Bullcrap. Passing by value pushes the variable’s value on to the stack. Passing by reference pushes the variable’s address on to the stack. In both cases, a new variable (data or pointer to data), local to the called function, is created. If you can’t get that right, no point in reading the rest of your tome.
Please explain. Are you saying some compilers take (&var) then make a new variable in the function, then copy it back to the original at the end?
Ah, on re-reading of your comment, I think I understand what you are saying. Whether you pass a U32 or a 32-bit pointer, that would be the same. But that’s not what this is about — it’s about passing other data types, like structures.

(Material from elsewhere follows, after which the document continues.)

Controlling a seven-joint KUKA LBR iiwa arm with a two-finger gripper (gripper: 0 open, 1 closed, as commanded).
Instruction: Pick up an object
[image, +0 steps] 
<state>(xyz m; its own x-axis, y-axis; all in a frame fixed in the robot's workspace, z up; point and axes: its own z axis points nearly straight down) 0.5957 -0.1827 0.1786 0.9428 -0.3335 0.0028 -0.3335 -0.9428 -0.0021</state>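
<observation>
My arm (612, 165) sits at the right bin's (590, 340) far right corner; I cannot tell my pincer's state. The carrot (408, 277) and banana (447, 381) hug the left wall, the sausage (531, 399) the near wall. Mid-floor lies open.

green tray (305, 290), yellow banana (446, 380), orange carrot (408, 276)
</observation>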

One interesting thing I was shown by an engineer that got started in the 70s was using unions and such to pass buffers “safely.” The concept was creating a struct type thing with your buffer, and passing that. The compiler copies the blob of data, or a pointer to a blob of a known size, and will complain if you try to pass the wrong thing.
Versus being able to pass anything to a void* or whatever. I still have not gotten in to doing that, but it was an interesting perspective from someone who was doing “mission critical” things where reliability was more important than speed.
returning a struct most likely generates assembly that pushes appropriate values to the stack and then returns pointer to that stack.
I expect this would be the case – gotta have some place to pass stuff around. One easy way to test would be on a system that allows you to limit stack space in a program and see if it can pass a structure larger than that. But this would be up to the implementation of the compiler – and we cannot rely on any compiler behavior, just the end result.